The biggest challenge with assigning the mine clearance vehicle to specific units, is training. The flail chews through so much dirt at such a rapid pace that it requires an environmental permit to use, whether on or off a military installation.
"They're going to train on this for the long term, so you can't keep doing the same area. After a while it's moon dust. There's no training value for that, so you have to keep moving around," said Ronnie King, functional manager for explosive hazardous defeat systems at the Maneuver Support Center of Excellence, headquartered at Fort Leonard Wood.
For that reason, area clearance platoons also receive a training DVD that will allow them to remain sharp on the controls in a virtual world. The Maneuver Support Center of Excellence staff also plans on including a replica Medium Flail station inside of a Virtual Clearance Training Suite trailer. These VCTS trailers already include "battle stations" that replicate other mine and bomb clearing vehicles, especially designed for combat engineers to use.

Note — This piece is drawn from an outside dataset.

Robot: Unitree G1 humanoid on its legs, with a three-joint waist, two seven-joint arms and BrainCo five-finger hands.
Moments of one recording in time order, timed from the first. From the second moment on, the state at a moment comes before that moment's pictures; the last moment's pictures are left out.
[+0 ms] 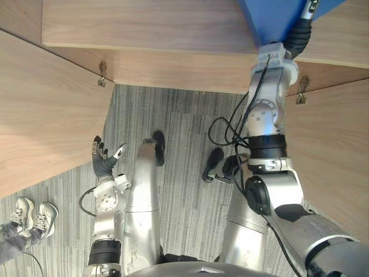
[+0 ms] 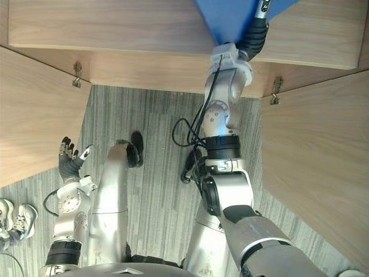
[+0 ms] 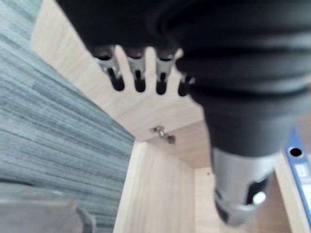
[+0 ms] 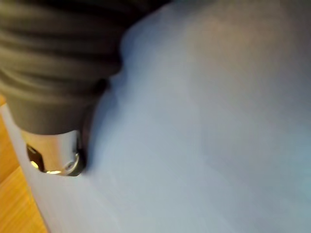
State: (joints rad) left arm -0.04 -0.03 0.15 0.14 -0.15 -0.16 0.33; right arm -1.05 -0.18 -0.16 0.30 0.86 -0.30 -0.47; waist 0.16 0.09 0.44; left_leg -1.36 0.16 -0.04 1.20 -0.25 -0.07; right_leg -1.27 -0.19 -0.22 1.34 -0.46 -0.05
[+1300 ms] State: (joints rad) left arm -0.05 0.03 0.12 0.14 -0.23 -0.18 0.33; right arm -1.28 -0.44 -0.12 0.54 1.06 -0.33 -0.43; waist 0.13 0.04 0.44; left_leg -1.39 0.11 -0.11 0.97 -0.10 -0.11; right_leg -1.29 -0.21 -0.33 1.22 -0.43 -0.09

"With their own small transportable trailer, in a virtual environment, I could emplace mines, and do more than I could in a live training environment," said King.
Next fiscal year, the Army will begin fielding the M-160 Light Flail. The Light Flail weighs 6.5 tons, and is a smaller, remote-controlled version of its bigger brother, Medium Flail. This will be yet another tool in the combat engineer's arsenal to defeat enemy threats, conquer land and save lives.
"Mine fields are all around the world, and they're not going away unless we clear them. So, we know that our mission -- at least for today or until the world gets out of (using) mines -- is we have to have clearance equipment, and that's why we developed these vehicles," said King.